Exercise requirements »
Using the data that follows, give the number of lines where the string "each" occurs, and nothing else.

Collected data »
┌──
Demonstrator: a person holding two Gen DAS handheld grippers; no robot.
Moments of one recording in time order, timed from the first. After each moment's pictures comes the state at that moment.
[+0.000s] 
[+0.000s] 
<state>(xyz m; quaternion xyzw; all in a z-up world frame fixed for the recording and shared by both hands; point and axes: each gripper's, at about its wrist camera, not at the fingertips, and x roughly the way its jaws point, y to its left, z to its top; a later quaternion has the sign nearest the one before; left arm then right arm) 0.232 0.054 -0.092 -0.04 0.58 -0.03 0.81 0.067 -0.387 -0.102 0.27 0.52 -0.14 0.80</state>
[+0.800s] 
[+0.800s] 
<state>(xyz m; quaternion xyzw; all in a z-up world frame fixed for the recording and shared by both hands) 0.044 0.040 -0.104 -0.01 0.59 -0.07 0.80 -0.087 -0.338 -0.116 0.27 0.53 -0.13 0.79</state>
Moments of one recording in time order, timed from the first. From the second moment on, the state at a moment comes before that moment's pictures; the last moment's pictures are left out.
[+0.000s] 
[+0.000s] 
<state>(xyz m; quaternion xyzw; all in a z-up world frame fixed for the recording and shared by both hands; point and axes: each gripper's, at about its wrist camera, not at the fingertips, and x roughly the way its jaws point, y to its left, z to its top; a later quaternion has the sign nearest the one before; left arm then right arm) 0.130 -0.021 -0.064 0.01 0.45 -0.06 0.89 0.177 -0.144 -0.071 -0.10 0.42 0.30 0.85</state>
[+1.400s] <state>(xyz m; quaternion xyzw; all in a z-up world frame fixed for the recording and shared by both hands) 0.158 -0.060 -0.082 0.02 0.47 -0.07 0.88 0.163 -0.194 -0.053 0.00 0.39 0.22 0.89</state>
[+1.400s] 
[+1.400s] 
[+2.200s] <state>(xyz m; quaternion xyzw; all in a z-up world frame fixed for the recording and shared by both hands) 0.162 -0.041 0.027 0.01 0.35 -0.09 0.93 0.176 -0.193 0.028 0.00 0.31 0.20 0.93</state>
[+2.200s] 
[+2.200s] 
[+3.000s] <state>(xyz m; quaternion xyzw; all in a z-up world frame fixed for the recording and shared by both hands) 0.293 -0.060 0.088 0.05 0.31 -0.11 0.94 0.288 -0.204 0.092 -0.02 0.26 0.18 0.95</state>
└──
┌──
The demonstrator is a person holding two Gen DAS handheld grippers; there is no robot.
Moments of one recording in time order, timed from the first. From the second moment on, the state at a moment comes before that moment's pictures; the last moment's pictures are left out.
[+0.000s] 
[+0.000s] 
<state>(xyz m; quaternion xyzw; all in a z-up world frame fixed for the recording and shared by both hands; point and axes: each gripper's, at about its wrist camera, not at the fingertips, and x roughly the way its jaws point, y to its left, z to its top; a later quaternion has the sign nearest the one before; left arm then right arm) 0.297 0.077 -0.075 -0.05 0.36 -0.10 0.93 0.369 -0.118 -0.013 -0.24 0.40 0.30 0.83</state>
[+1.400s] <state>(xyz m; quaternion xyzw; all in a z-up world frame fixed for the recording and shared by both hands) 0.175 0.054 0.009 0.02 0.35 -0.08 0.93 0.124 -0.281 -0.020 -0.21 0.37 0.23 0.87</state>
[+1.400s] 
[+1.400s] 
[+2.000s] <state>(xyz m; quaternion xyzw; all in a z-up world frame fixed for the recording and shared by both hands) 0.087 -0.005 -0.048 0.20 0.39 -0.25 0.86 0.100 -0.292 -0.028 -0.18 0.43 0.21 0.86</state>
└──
Exercise output »
4